The first version of the game was developed for the Commodore 64 in 1985; it was not published for another four years. The original working title of SimCity was Micropolis. The game was unusual in that it could neither be won nor lost; as a result, game publishers did not believe it was possible to market and sell such a game successfully. Brøderbund declined to publish the title when Wright proposed it, and he pitched it to a range of major game publishers without success. Finally, Braun, founder of the tiny software company Maxis, agreed to publish SimCity as one of two initial games for the company.
Wright and Braun returned to Brøderbund to formally clear the rights to the game in 1988, when SimCity was near completion. After Brøderbund executives Gary Carlston and Don Daglow saw SimCity, they signed Maxis to a distribution deal for both of its initial games. With that, four years after initial development, SimCity was released for the Amiga and Macintosh platforms, followed by the IBM PC and Commodore 64 later in 1989.
Reception
SimCity was a financial success, selling one million copies by late 1992. In the United States, it was the ninth best-selling computer game from 1993 to 1999, with another 830,000 units sold. It was critically acclaimed and received significant recognition within a year after its initial release.

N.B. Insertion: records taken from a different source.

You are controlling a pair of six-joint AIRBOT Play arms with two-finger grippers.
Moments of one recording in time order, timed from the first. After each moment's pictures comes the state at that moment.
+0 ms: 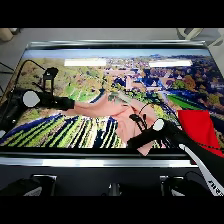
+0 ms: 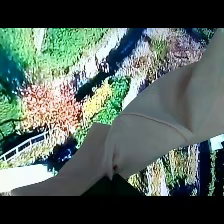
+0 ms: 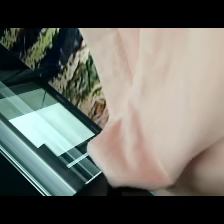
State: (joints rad) left arm -0.29 -1.16 1.12 1.44 -1.01 -1.68; right arm 0.35 -1.27 0.64 -0.87 1.00 1.04
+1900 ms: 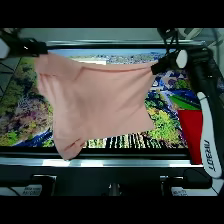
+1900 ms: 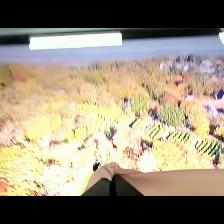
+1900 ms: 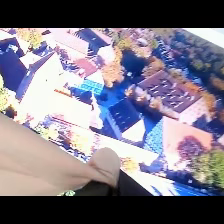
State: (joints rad) left arm -0.14 -1.52 1.89 1.72 -1.05 -1.69; right arm 0.17 -1.56 1.72 -1.65 0.95 1.32
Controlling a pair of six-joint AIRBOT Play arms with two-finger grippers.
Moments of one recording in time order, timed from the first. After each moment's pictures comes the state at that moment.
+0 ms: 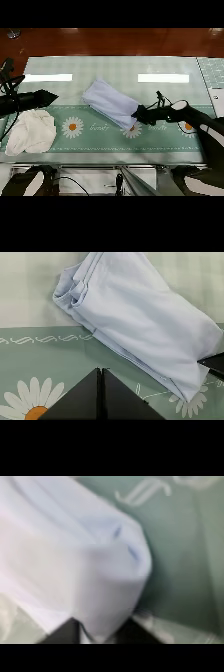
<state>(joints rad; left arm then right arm) 0.12 -0.76 0.75 0.88 -1.02 -1.31 0.20 -1.37 0.65 -0.50 0.77 1.39</state>
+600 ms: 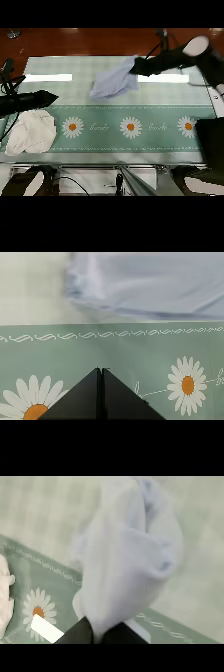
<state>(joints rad) 0.12 -0.76 0.75 0.88 -1.03 -1.31 0.21 -1.43 1.53 -0.92 1.15 1.51</state>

In addition, SimCity won the Origins Award for "Best Military or Strategy Computer Game" of 1989 in 1990, was named to Computer Gaming World's Hall of Fame for games readers highly rated over time, and the multiplayer X11 version of the game was also nominated in 1992 as the Best Product of the Year in Unix World. Macworld named the Macintosh version of SimCity the Best Simulation Game of 1989, putting it into the Macintosh Game Hall of Fame. Macworld, in their review, praised its graphics as well as its strategic gameplay, calling it "A challenging, dynamic game, realistic and unpredictable", and notes how "as the population grows the city's sic needs change." SimCity was named #4 "Ten Greatest PC Game Ever" by PC World in 2009. It was named one of the sixteen most influential games in history at Telespiele, a German technology and games trade show, in 2007. Sid Meier in 2008 named SimCity as one of the three most important innovations in videogame history, as it led to other games that encouraged players to create, not destroy. It was named #11 on IGN's 2009 "Top 25 PC Games of All Time" list. In 1996, Computer Gaming World declared SimCity the 6th-best computer game ever released.

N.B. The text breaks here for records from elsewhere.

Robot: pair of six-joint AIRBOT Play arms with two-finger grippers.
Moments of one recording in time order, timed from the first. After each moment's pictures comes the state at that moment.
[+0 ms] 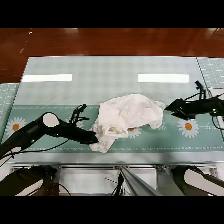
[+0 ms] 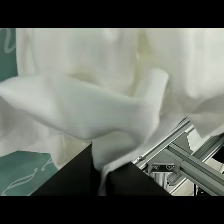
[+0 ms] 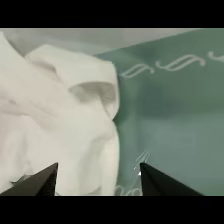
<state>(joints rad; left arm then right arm) -0.44 -1.09 0.49 0.70 -0.99 -1.32 -0.34 -1.28 0.77 -0.89 1.17 1.24</state>
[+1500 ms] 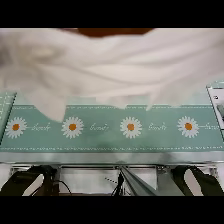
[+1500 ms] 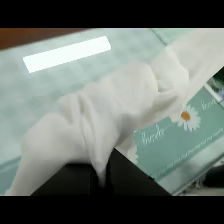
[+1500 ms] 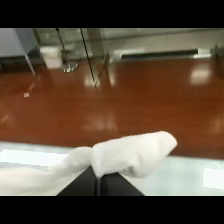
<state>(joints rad) -0.08 -0.78 1.77 0.98 -1.61 -1.54 -0.36 -0.71 1.61 -0.90 1.25 1.37</state>
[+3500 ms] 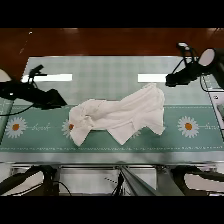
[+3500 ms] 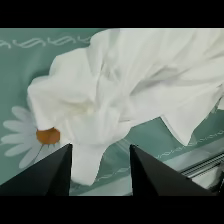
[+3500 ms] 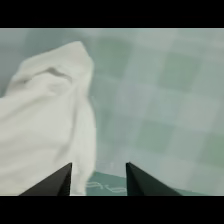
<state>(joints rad) 0.16 -1.18 1.01 0.99 -1.42 -1.37 -0.04 -1.43 1.35 -1.48 1.16 1.38</state>
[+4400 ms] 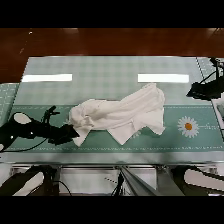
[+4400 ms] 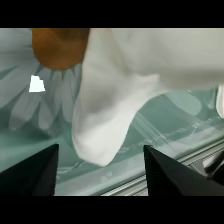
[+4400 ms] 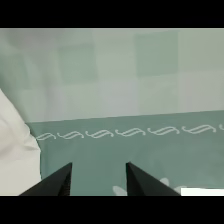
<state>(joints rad) 0.09 -1.07 0.40 0.84 -1.16 -1.34 -0.36 -1.39 1.22 -1.31 1.25 1.34</state>
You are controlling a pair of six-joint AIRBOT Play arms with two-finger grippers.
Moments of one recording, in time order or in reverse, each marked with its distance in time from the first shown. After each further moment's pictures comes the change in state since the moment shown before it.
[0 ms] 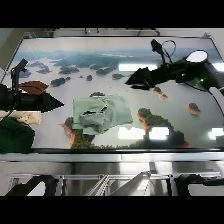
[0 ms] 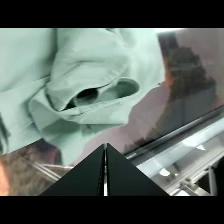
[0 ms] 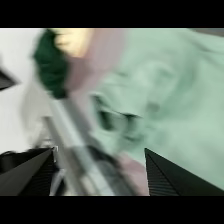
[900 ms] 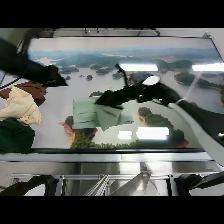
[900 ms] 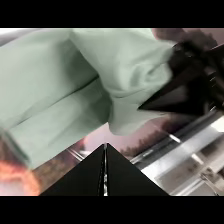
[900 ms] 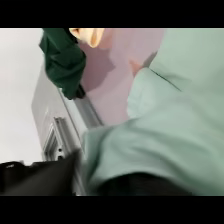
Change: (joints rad) left arm -0.162 -0.270 0.513 0.222 0.172 -0.153; right arm 0.404 -0.152 -0.094 0.307 -0.324 -0.199
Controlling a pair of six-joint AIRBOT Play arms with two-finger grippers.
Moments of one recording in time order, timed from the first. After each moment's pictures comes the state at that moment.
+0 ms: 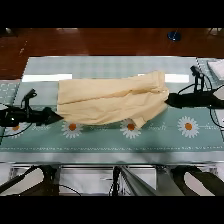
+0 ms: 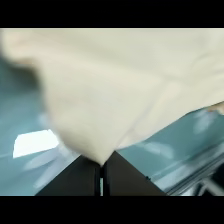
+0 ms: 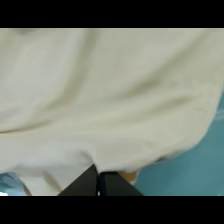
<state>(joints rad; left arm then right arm) 0.42 -1.19 0.63 0.72 -1.25 -1.01 -0.11 -1.05 0.82 -1.03 0.99 1.34</state>
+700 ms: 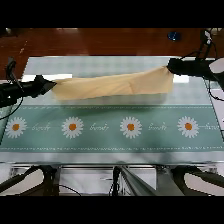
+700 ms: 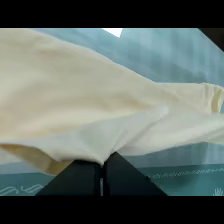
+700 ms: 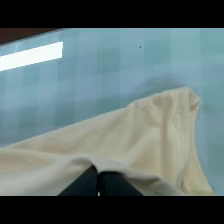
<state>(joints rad) 0.32 -1.24 0.86 0.48 -0.92 -1.02 -0.05 -1.34 1.19 -1.03 0.66 1.40</state>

Entertainment Weekly gave the game an B+.
In 1991, PC Format named SimCity one of the 50 best computer games ever. The editors called it "a town planner's dream".
The University of Southern California and University of Arizona used SimCity in urban planning and political science classes. In 1990 The Providence Journal invited five candidates for Mayor of Providence, Rhode Island to manage a SimCity town resembling the city; former mayor Buddy Cianci, who was the most successful, won election that year. Chuck Moss of The Detroit News found that Godzilla attacking the city in the 1972 Detroit scenario caused less destruction than the mayoralty of Coleman Young.